Monday 28 January 2013

Color Management: Why Bother?


Color Management: Why Bother?

It’s normal to wish Color Management would simply go
away. So many of us have produced footage with After
Effects for years and devised our own systems to manage
color through each stage of production. We’ve assumed,
naively perhaps, that a pixel is a pixel and as long as we
control the RGB value of that pixel, we maintain control
over the appearance of the image.
The problem with this way of thinking is that it’s tied to the
monitor. The way a given RGB pixel looks on your monitor
is somewhat arbitrary—I’m typing this on a laptop, and I
know that its monitor has higher contrast than my desktop
monitors, one of which has a bluer cast than the other if
I don’t adjust them to match. Not only that, the way that
color operates on your monitor is nothing like the way it
works in the real world, or even in a camera. Not only is
the dynamic range far more limited, but also an arbitrary
gamma adjustment is required to make images look right.
Color itself is not arbitrary.

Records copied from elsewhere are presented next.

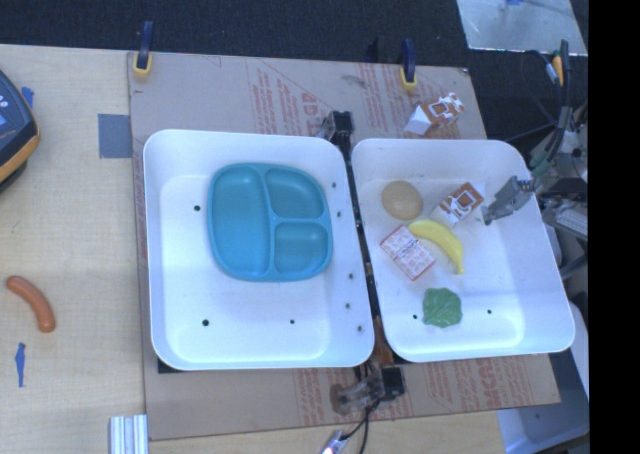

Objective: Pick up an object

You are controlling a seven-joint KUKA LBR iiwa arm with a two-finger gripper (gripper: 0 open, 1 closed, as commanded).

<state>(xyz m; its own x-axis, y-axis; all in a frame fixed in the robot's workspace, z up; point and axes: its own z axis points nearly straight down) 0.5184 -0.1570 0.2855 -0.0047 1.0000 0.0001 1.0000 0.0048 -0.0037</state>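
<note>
At the right edge of the frame the grey end effector hangs over the upper right part of the right-hand shallow white bin; it grasps nothing, and whether it is released or clenched I cannot tell at this size. Just to its left, perhaps touching it, lies a small brown-and-white printed carton, and beside that a yellow plastic banana, a flat red-and-white printed packet, a round tan ball-like object and, lower down, a green leafy lump. The carton looks the closest candidate: probably light and stiff-sided but easily tipped, best pinched across its narrow faces. The banana would likely be light, smooth and inclined to roll, so its middle is the safer hold. The left white bin carries a blue divided plate, and an orange sausage-shaped toy rests on the wooden counter at far left.
</note>
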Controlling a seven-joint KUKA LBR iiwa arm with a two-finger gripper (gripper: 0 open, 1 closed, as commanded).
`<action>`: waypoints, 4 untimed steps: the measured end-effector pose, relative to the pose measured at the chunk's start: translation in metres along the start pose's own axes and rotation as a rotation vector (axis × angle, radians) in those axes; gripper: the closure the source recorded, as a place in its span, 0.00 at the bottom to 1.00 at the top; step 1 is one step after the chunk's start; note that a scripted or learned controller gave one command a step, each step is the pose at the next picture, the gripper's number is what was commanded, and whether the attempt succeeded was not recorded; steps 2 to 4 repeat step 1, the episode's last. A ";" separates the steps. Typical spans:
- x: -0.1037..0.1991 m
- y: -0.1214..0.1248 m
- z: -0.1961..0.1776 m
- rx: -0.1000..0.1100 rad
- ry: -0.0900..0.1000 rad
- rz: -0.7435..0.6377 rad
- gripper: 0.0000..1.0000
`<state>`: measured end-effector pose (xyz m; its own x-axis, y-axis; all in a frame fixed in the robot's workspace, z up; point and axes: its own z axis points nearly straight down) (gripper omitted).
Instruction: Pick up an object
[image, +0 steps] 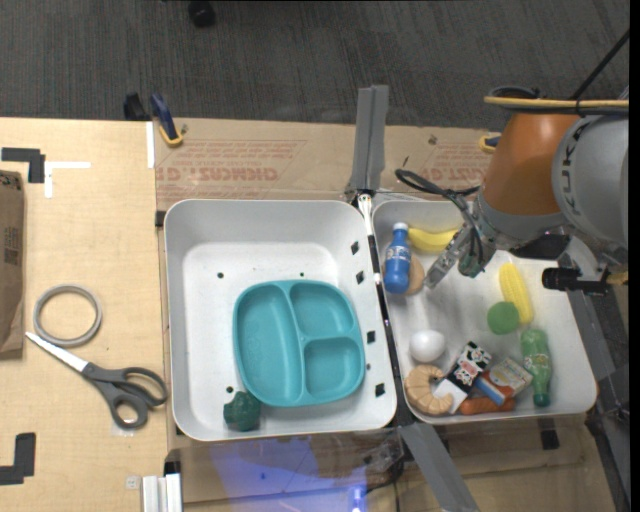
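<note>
One bottle (397, 259) stood just left of the gripper (452, 262), long axis upright, while the fingers looked slightly spread and pinched nothing.

Landmark: teal divided plate (299, 343), in the left bin (190, 300)
Dark green lump (241, 411): just off the plate's near-left corner
Blue bottle (397, 260): right of the plate, in the right bin (575, 330)
Gripper (455, 262): right of the plate, beside the bottle and a banana (432, 238)
Scissors (110, 380): left of the plate, on the bench
Tape roll (67, 313): left of the plate, above the scissors
</note>
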<state>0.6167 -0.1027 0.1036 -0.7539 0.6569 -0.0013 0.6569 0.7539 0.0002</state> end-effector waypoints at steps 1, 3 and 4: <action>0.000 0.027 -0.110 0.000 -0.001 -0.026 1.00; 0.000 0.027 -0.110 0.000 -0.001 -0.026 1.00; 0.000 0.027 -0.110 0.000 -0.001 -0.026 1.00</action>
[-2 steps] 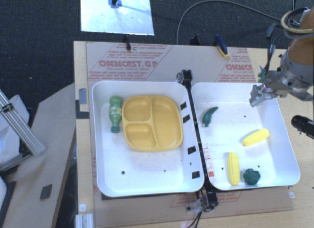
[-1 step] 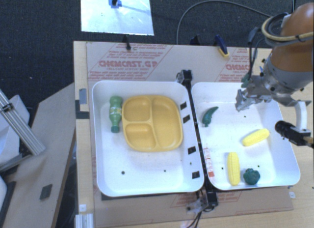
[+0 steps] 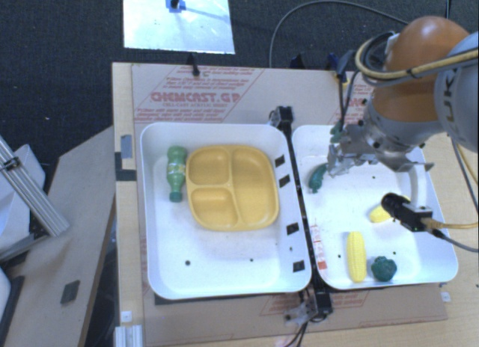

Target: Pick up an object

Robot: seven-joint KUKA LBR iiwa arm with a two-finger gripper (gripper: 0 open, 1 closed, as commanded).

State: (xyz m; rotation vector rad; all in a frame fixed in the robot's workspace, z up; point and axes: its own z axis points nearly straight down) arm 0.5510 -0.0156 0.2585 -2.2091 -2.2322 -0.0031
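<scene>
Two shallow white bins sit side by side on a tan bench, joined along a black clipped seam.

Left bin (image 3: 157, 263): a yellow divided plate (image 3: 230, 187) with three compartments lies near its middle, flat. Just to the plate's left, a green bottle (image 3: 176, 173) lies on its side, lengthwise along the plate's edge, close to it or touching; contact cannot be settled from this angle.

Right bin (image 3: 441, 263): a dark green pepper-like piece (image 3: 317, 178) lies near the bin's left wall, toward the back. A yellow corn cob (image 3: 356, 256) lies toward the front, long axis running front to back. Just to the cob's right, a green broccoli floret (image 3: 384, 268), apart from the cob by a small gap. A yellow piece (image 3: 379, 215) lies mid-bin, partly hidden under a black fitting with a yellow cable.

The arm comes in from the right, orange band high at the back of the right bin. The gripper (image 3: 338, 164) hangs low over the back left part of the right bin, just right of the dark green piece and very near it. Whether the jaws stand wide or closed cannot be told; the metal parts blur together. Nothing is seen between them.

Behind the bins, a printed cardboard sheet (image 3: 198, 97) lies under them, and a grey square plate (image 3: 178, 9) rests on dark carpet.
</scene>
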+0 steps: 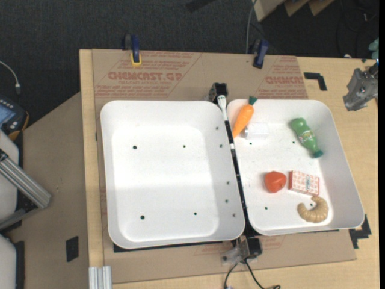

Although color is a completely
human phenomenon—“color” as such does not
exist except in our vision system and that of other higher
primates—it is the result of measurable natural phenomena.
Because the qualities of a given color are measurable
to a large degree, a system is evolving to measure them,
and Adobe is attempting to spearhead the progress of that
system with its Color Management features.